According to many Hindu scriptures, there is no gift higher in merit than the gift of a cow. These days the ritual of giving a cow is usually carried out symbolically. In India the cow is sacred and brings luck to every house.
As part of our project Village of Hope, 28 Indian cows will be donated to the village of Kummarigudem (near Mallikudurla) in January. Many of you have made this unique pilot project possible with your donations. Many thanks to all of you for remaining faithful to the farmers! We had a draw to select the 28 female cow names which closed on 23rd December. You can see the winning names below.
There will be a ceremony where the cows will be named and receive a traditional blessing, and presented to their families. We’d like you to share in the great joy that the cows will bring to the village, and so we’ll put photos and video clips of every single cow on the website for you to look at in March.

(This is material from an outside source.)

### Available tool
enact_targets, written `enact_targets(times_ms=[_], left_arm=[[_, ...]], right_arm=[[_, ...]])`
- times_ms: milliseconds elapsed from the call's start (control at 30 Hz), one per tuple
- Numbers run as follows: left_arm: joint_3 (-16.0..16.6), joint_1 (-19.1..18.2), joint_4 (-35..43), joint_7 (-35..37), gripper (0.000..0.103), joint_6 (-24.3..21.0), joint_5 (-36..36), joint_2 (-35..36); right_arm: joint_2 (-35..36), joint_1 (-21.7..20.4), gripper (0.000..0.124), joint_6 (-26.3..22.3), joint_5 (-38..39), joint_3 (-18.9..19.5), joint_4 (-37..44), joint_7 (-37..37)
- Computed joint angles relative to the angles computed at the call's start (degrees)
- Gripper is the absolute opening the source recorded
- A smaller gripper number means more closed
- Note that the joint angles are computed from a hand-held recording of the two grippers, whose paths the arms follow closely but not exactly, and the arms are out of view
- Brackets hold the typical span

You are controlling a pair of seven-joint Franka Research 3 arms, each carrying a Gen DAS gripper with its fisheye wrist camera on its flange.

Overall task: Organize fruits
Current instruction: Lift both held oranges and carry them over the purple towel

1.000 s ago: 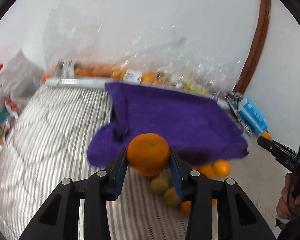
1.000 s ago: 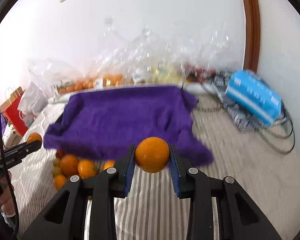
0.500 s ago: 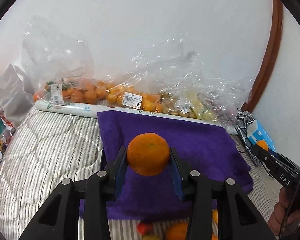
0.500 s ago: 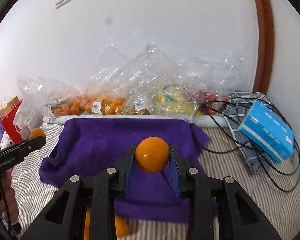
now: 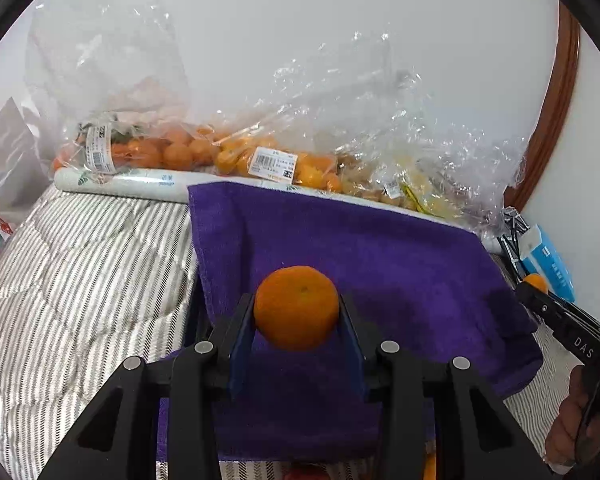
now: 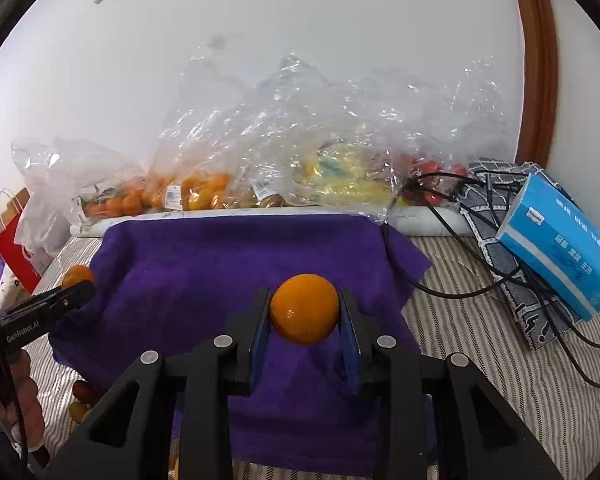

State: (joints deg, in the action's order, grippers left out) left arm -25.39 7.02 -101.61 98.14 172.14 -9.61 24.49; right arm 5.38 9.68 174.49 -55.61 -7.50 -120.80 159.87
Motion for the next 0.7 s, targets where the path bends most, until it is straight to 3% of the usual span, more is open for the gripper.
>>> enact_targets(times_ms=[133,700], left_arm=[[1.8,-1.7,0.3,-1.2,0.038,-0.2,1.8,0.3],[2.4,-2.5,2.3,-0.6,0.038,-4.6,1.8,1.6]], right_arm=[[0.3,0.0,0.032,-0.1,1.0,0.1,-0.1,-1.1],[1.8,1.1,0.032,-1.3,10.9,-0.1,-0.9,-9.8]])
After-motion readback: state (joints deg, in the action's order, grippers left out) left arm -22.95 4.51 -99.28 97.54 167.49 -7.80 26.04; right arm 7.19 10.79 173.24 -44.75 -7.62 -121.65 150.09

These are the 28 winning cow names:
The Goshala Trust in Kummarigudem organised an Ayurveda medical camp with five Ayurvedic doctors. Many of the villagers attended, were examined and received free Ayurvedic medicine. Only thanks to your donations were we able to set up the medical camp. Almost every villager over the age of 40 suffers greatly with joint pain. The causes have been traced back to the high fluoride content in the groundwater, which is also used for drinking. Within the framework of Village of Hope, Sankranti e.V. is donating a water treatment plant for the village. Next year we’re organising another camp, to which we will also be inviting homeopathic doctors.
During the monsoon season the members of our Indian partner organisation, the Goshala Trust visited the village of Kummarigudem and presented the families with 330 fruit trees, donated by Sankranti e.V. – by YOU! Each family received six young trees which should bear their first fruit after three years.
Five more families of suicide victims received support via donations. The families come from the area around Kummarigudem and were invited to a village gathering. The assembled people held a minute’s silence for the deceased. Not often are the bereaved able to experience the compassion of a community or talk to others about their situation. They are usually left alone with their grief and desperation. The head of the family is suddenly no longer there. “What do we do now?” There are always many questions. We saw orphans whose father and mother had taken their own lives. Sometimes they had a debt of just 80 euros that they were not able to pay back. Our experience with our previous project showed us that the affected families are happy if we pay money for their children’s education into their bank account. Each family received 35,000 Rupees – approx 500 euros.